For about a week now, I've tried to make Google Wave useful. The problem is I don't have enough friends that use Wave. I've invited a couple of colleagues and I have a couple of friends that already have Wave accounts but even though I've made Wave my home page I can't see how I'd use it to replace what I already use. For instance, the collaborative nature of Wave at the moment is in a threaded conversation for most Public waves. Unless it's a closed bunch of friends that could happily use one of many instant messaging services, the open conversations just seem like the comment section of a blog. Sure it's in real time and collaborative but it just makes it all the more difficult to follow the conversation.

If you perform the with:public search you see a stream of waves that are open to all users. A quick scan of the topics and you will realise who the real early adopters are. Immediately you have wannabe bloggers (like myself) polling people about which is the best is the best new mobile, how to actually use Wave and my favourite, Ask a Christian. In essence doing this type of search is like watching the public stream on twitter.

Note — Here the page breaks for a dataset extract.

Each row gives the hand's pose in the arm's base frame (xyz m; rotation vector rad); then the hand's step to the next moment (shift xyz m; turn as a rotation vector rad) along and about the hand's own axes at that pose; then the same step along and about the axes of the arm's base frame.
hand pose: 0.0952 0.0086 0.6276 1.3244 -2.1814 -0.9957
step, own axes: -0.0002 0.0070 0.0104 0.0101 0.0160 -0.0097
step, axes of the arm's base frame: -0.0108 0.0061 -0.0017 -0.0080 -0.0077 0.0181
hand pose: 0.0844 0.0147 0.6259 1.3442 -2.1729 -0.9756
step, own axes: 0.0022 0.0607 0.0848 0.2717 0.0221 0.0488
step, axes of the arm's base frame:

In fact, I get the feeling that Google have let the lunatics (a.k.a. engineers) take over the asylum on this one. From the back end, wave really is revolutionary and like Facebook is a platform that will support the imagination of every computer science student in the world. It is a user interface that mashes up the potential to mimic every major SNS in existence. As developers take hold, someone will develop an incredibly addictive version of Mafia Wars for Wave. In fact there's already a collaborate Soduku clique in Wave. You can mimic a chat room, you can mimic twitter, you can mimic facebook, you can mimic instant messaging. The problem with a pimped up social site is the person driving that "2 Fast 2 Furious" vehicle is usually a wanker.

But seriously, I'm not brave enough to really predict that Wave is a flop especially since this is still a preview and Google has really really deep pockets but I've been trying really really hard. I like Google and I want to believe that Wave will be as successful as GMail but honestly I don't feel so confident.

I could go on about not being able to intuitively work out how to do anything or how a notifier that could tell me when my contacts came online (like when you use GTalk in Gmail) but I'm going to stop whining now and will keep trying to find function because I haven't given up on you yet Google. I will say though, Dr. Wave needs a Mr. Hyde to work on making UI easier to use.